[Opening The data section]
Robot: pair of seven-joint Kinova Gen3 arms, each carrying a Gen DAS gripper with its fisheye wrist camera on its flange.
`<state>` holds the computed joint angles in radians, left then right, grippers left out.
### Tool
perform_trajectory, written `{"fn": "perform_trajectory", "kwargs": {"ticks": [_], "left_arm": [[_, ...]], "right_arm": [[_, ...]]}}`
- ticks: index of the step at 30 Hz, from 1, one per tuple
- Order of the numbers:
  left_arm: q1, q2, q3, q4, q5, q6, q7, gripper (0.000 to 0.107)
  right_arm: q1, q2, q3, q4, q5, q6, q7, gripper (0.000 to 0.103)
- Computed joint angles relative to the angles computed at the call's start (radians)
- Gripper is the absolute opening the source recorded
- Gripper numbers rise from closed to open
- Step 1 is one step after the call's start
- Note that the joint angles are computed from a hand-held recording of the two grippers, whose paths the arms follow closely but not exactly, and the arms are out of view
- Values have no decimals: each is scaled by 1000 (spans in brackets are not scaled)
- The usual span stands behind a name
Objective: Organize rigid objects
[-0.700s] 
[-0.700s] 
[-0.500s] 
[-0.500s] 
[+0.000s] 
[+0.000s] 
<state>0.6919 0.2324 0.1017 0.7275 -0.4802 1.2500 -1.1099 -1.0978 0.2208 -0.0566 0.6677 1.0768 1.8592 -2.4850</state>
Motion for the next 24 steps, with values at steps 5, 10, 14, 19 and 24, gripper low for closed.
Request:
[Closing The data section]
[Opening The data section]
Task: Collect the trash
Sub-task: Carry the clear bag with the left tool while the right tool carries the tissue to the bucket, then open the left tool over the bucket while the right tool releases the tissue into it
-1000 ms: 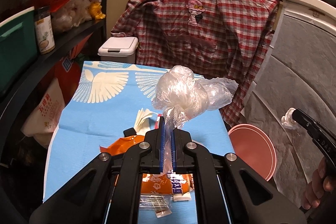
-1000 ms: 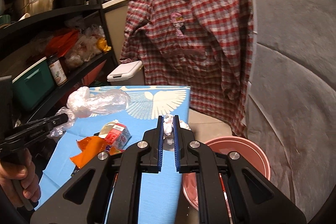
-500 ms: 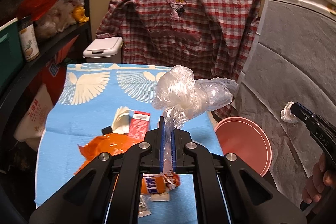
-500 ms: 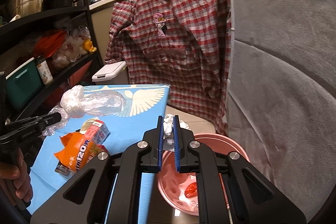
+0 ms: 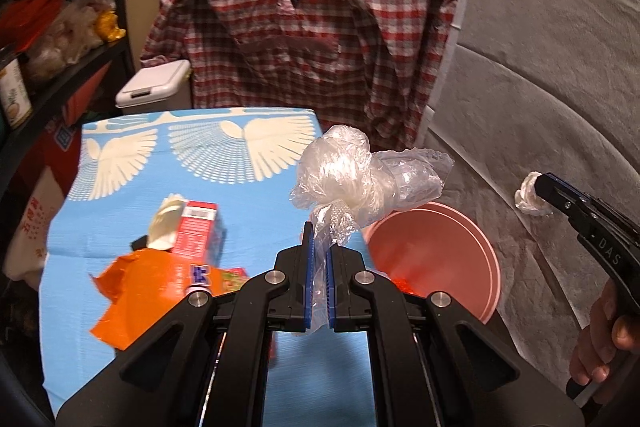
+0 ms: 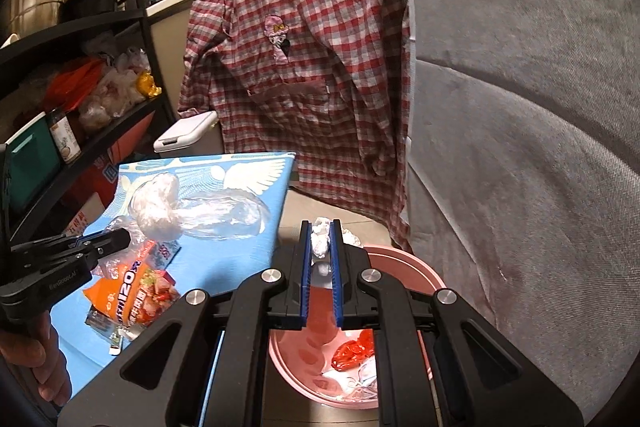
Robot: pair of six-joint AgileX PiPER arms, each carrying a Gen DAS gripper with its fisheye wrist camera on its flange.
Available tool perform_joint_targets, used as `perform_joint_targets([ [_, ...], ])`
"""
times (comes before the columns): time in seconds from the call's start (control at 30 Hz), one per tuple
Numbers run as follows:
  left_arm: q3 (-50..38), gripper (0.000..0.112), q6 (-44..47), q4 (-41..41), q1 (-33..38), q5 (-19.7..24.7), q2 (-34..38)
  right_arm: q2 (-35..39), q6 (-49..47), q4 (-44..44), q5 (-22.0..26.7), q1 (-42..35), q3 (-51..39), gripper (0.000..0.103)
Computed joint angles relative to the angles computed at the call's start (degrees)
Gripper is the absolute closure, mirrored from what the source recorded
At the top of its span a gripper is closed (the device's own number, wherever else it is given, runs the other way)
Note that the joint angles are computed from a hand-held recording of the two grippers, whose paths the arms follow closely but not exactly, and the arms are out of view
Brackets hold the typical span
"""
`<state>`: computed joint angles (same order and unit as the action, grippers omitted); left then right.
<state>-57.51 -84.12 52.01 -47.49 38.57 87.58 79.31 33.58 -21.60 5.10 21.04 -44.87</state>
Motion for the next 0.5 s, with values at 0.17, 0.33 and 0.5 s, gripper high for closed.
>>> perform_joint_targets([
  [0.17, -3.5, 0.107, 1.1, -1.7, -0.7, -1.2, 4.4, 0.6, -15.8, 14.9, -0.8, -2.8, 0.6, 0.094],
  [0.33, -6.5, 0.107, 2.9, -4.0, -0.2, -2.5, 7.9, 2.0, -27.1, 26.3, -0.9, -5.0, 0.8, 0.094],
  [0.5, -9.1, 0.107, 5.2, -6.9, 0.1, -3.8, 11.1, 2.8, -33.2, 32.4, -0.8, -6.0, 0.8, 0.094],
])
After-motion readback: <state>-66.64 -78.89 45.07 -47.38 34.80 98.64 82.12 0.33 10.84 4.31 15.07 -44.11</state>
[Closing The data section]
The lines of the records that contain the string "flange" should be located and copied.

Robot: pair of seven-joint Kinova Gen3 arms, each carrying a Gen DAS gripper with its fisheye wrist camera on its flange.
Robot: pair of six-joint AgileX PiPER arms, each carrying a Gen DAS gripper with its fisheye wrist camera on its flange.

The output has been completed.